- What you need to do
Only text belongs in your copy of the listing below; reproduce it exactly and leave out the pictures.

- Information shown
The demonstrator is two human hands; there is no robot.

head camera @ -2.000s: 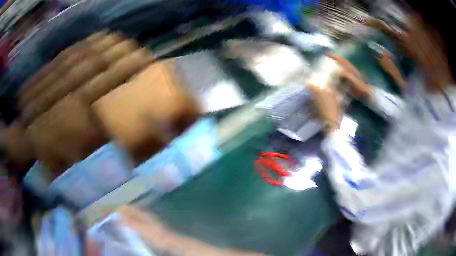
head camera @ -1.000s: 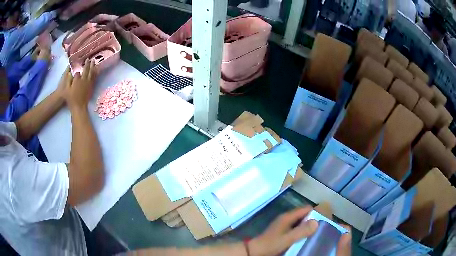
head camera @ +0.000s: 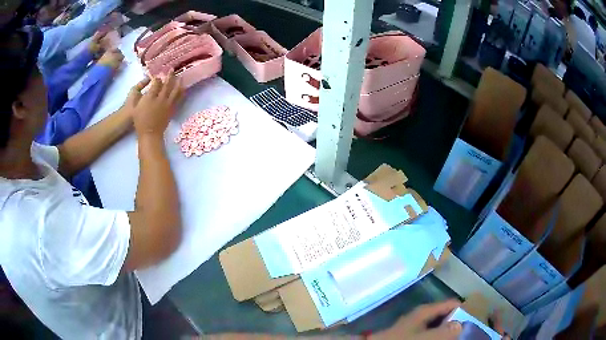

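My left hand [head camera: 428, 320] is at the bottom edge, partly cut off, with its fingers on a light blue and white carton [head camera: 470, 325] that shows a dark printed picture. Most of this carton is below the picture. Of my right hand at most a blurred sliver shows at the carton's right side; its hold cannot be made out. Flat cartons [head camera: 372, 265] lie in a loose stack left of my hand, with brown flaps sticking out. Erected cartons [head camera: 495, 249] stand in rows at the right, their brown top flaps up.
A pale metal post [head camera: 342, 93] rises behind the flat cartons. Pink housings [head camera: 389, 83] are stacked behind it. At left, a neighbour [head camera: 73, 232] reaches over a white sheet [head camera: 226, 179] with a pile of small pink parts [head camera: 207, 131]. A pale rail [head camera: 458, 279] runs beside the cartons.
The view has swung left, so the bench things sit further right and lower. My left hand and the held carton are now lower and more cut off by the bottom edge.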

- Task output
The demonstrator is two human hands; there is no robot.

head camera @ -2.000s: 
head camera @ -1.000s: 
head camera @ +0.000s: 

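My left hand [head camera: 428, 320] is at the bottom edge, partly cut off, with its fingers on a light blue and white carton [head camera: 470, 325] that shows a dark printed picture. Most of this carton is below the picture. Of my right hand at most a blurred sliver shows at the carton's right side; its hold cannot be made out. Flat cartons [head camera: 372, 265] lie in a loose stack left of my hand, with brown flaps sticking out. Erected cartons [head camera: 495, 249] stand in rows at the right, their brown top flaps up.
A pale metal post [head camera: 342, 93] rises behind the flat cartons. Pink housings [head camera: 389, 83] are stacked behind it. At left, a neighbour [head camera: 73, 232] reaches over a white sheet [head camera: 226, 179] with a pile of small pink parts [head camera: 207, 131]. A pale rail [head camera: 458, 279] runs beside the cartons.
The view has swung left, so the bench things sit further right and lower. My left hand and the held carton are now lower and more cut off by the bottom edge.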

The exercise requires nothing more than what has been given.